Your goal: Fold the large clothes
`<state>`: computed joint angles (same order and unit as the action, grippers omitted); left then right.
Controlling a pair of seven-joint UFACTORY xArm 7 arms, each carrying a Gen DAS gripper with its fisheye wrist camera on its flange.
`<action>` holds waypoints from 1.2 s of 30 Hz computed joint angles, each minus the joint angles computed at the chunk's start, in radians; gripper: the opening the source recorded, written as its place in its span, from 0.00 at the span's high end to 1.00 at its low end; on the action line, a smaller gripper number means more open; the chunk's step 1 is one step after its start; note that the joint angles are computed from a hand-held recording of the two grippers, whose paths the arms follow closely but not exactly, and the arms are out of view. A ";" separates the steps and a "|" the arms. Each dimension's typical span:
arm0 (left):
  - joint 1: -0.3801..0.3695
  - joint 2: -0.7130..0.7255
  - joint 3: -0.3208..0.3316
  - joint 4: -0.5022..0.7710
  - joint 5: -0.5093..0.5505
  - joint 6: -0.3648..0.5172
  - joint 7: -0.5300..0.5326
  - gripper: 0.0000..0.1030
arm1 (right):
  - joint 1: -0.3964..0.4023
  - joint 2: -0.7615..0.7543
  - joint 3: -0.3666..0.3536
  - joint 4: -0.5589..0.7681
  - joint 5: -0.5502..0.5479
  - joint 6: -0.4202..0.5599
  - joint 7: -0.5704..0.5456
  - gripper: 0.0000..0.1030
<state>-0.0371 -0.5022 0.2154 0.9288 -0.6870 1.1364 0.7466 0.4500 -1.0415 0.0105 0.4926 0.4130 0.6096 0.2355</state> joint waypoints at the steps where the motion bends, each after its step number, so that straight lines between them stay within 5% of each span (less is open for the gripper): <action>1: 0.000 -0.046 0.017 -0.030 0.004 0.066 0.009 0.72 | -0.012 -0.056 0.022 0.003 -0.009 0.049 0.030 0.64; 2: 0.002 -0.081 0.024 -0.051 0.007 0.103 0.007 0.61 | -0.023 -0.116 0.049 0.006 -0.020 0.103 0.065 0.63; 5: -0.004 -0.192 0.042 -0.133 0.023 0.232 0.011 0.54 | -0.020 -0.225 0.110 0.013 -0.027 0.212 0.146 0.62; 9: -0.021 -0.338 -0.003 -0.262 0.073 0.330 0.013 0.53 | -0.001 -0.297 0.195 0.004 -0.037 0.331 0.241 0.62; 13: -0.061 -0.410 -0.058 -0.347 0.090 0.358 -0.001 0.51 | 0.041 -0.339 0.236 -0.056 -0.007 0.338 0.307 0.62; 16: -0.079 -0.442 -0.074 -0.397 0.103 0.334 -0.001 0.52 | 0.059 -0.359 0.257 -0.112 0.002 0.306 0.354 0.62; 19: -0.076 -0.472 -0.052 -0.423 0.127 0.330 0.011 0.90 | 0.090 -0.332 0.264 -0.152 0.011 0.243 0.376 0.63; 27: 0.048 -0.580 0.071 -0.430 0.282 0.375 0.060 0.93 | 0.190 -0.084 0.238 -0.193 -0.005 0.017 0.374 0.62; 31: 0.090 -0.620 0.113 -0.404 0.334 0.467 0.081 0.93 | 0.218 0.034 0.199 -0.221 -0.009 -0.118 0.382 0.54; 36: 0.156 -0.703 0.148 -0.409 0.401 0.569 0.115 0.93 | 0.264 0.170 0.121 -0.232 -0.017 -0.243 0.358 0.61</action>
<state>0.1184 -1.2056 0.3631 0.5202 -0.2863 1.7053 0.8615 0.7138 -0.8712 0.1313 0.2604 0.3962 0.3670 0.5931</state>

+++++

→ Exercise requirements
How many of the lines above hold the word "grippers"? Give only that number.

→ Answer to this problem
2